THE TASK:
From the first line of the records through the line containing "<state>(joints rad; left", retype every line exactly and nothing else.

____

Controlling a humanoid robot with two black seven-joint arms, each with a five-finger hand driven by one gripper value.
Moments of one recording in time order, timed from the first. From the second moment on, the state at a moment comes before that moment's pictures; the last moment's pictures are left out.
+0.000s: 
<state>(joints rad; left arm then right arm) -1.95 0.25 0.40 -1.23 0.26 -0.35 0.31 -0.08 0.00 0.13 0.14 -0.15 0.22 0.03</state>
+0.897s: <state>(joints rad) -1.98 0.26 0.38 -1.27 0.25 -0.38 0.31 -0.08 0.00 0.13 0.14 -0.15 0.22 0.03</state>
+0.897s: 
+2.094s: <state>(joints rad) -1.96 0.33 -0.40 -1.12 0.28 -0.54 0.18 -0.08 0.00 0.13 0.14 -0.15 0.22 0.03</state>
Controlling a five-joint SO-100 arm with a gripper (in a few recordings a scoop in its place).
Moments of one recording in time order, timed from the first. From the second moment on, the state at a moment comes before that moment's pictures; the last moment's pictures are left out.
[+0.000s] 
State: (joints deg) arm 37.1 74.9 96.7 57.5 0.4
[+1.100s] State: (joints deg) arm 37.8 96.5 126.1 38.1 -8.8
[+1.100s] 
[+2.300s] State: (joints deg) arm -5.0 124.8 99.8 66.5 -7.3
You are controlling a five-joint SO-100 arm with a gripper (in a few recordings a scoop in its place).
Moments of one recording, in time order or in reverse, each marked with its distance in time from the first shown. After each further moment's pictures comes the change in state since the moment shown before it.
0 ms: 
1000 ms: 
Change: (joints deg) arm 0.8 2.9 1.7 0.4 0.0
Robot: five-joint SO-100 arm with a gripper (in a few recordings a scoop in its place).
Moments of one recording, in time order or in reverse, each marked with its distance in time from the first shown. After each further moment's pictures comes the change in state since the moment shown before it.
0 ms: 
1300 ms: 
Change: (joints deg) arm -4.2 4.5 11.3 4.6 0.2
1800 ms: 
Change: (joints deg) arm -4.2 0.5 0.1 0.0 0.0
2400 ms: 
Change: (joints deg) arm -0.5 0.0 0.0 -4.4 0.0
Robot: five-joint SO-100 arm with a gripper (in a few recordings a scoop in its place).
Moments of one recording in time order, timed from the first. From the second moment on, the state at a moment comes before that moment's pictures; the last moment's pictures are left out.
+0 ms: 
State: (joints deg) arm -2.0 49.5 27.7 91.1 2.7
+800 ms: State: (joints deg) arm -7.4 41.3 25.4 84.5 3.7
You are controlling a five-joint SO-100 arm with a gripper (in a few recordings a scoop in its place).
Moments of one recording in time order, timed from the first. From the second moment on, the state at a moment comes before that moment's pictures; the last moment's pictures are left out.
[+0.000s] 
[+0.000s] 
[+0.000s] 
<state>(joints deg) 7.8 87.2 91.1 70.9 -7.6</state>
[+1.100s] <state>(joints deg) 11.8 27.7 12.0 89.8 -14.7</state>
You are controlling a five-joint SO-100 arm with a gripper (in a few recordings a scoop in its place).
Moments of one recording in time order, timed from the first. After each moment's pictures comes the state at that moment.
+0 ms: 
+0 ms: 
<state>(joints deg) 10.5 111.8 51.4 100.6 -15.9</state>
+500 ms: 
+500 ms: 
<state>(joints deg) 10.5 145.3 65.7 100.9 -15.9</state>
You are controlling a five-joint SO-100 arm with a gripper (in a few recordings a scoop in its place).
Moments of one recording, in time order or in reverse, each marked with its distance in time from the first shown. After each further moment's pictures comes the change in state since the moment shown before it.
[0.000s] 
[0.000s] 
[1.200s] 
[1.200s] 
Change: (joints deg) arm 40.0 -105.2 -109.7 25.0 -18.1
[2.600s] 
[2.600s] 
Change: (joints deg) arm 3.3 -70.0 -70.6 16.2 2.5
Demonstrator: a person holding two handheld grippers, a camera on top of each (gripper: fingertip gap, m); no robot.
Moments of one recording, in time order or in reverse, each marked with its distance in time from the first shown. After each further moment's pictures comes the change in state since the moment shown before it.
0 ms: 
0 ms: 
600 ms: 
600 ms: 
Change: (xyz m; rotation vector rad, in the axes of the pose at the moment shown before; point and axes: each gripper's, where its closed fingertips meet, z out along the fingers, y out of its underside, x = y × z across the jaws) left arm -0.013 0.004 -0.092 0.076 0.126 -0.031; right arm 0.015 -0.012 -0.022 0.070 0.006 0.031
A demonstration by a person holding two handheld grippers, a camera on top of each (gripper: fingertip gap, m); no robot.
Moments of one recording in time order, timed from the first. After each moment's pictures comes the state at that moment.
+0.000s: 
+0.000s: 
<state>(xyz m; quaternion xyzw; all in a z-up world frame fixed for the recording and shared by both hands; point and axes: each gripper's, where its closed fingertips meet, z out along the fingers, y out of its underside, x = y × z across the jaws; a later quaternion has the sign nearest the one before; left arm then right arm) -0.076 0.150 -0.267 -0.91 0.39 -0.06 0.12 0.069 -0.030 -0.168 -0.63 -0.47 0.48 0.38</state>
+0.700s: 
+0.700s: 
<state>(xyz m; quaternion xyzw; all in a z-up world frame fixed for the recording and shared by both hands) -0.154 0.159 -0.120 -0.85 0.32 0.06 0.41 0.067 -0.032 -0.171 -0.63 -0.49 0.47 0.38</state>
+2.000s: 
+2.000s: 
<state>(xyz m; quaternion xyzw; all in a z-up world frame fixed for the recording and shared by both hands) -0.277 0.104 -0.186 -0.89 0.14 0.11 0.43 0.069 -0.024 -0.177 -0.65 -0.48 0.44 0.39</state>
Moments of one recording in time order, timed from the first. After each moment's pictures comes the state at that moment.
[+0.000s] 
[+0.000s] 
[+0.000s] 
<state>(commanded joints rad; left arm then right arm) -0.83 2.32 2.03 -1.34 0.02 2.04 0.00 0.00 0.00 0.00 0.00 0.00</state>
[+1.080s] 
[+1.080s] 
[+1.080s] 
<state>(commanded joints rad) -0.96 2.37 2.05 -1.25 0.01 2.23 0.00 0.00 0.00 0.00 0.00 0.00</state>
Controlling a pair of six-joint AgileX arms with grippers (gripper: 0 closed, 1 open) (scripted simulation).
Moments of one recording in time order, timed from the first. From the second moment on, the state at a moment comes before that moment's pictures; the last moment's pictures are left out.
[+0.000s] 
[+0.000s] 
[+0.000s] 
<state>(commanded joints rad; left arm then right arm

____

SOLUTION BELOW:
Controlling a humanoid robot with two black seven-joint arms, each with a five-finger hand driven by one gripper value.
Moments of one recording in time order, timed from the first. From the second moment on, the state at a moment comes before that moment's pictures; the last moment's pictures are left out.
+0.000s: 
<state>(joints rad; left arm then right arm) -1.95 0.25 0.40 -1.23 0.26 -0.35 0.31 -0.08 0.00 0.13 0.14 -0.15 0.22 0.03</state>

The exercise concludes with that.